Die Ereignisse der letzten Woche hatten einen etwas stärkeren Einfluss auf Brent als eine internationalere Öl-Benchmark als auf WTI, das tendenziell stärker von der Angebots- und Nachfragedynamik in den USA beeinflusst wird.

Was geschieht jetzt?

Die Ölmärkte dürften weiterhin auf die Entwicklungen zwischen den USA und Iran reagieren. Ein regelrechter Konflikt zwischen beiden könnte zu einem großen Angebotsschock führen und die Straße von Hormus könnte für ein Drittel des globalen Ölvolumens, das derzeit durch sie fließt, unzugänglich werden. Ebenso könnte eine Deeskalation der jüngsten Spannungen die Nerven der Marktteilnehmer beruhigen und die Ölpreise dazu veranlassen, erneut zu sinken, wie dies angesichts anderer geopolitischer Ereignisse im vergangenen Jahr in der Region der Fall war.

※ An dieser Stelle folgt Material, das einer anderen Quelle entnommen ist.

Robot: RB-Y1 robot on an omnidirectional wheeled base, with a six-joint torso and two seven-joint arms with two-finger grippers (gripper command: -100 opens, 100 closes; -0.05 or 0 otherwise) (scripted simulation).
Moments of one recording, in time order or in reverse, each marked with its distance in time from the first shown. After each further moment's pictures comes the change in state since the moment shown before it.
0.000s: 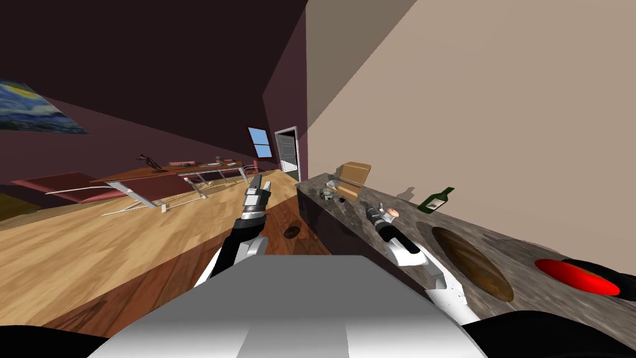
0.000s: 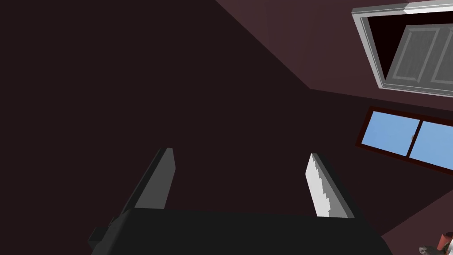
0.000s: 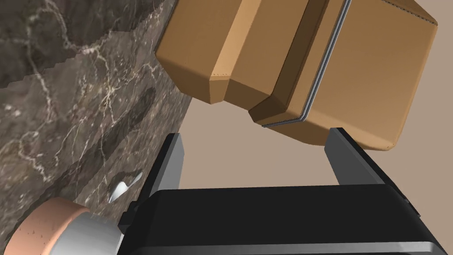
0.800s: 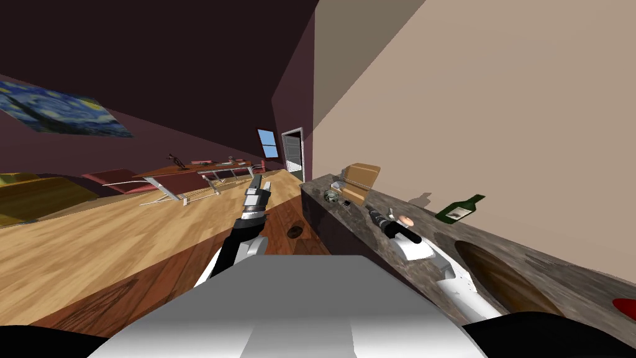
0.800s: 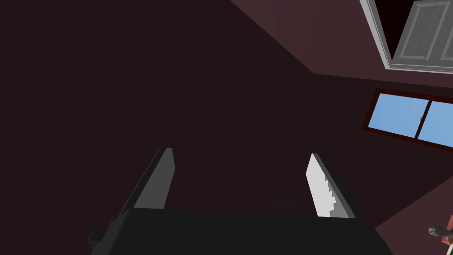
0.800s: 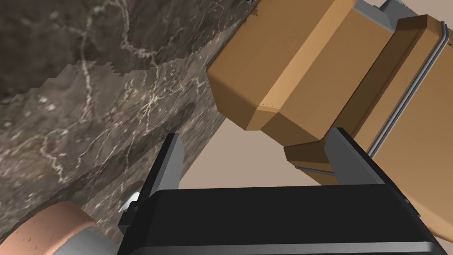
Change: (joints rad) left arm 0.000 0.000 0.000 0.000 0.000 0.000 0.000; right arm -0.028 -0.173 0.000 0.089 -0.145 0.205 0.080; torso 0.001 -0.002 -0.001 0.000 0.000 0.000
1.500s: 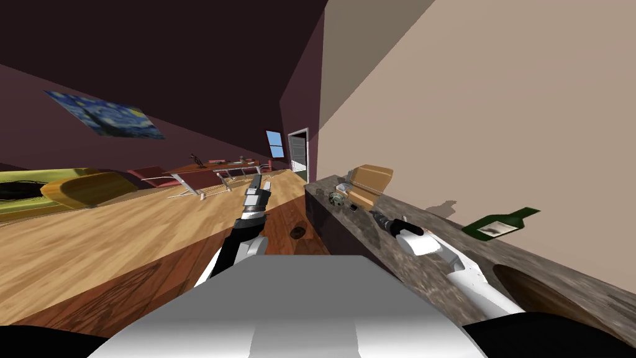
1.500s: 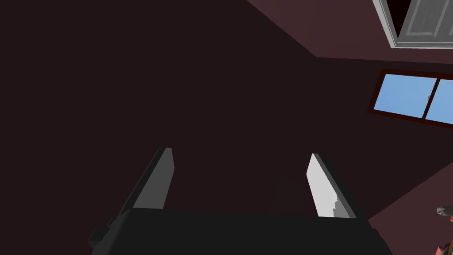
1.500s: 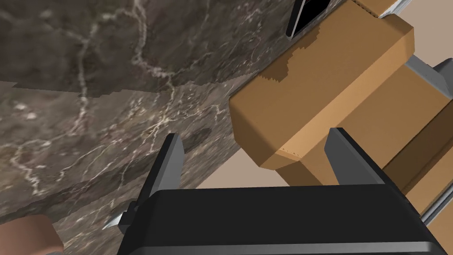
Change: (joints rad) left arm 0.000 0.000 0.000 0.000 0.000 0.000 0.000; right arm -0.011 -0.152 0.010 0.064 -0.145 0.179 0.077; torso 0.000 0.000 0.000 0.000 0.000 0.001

Angesichts der Ungewissheit und des vorhandenen Spielraums würde die Rationalität vorschreiben, dass die Märkte das geopolitische Risiko bei Öl einpreisen, bis eine sinnvolle Lösung der Hauptprobleme zwischen den USA und dem Iran in Sicht ist. Angesichts der anhaltenden Spannungen werden die Märkte dieses Risiko wahrscheinlich stärker wahrnehmen und die Ölpreise so stützen. Wenn die Märkte jedoch wieder selbstgefällig werden und die Prämie demzufolge sinkt, bevor alle Probleme gelöst sind, könnte Öl als sehr gute Absicherung geopolitischer Risiken darstellen, da die Preise theoretisch immer dann steigen, wenn ein geopolitisches „Ereignis“ eintritt.

[1] Eine Futures-Kurve wird als in Backwardation bezeichnet, wenn ihr Kassa- oder Barpreis höher als der Terminkurs ist. Die gegenteilige Situation, bei der der Terminkurs höher ist als der Kassa- oder Barpreis, wird als Contango bezeichnet.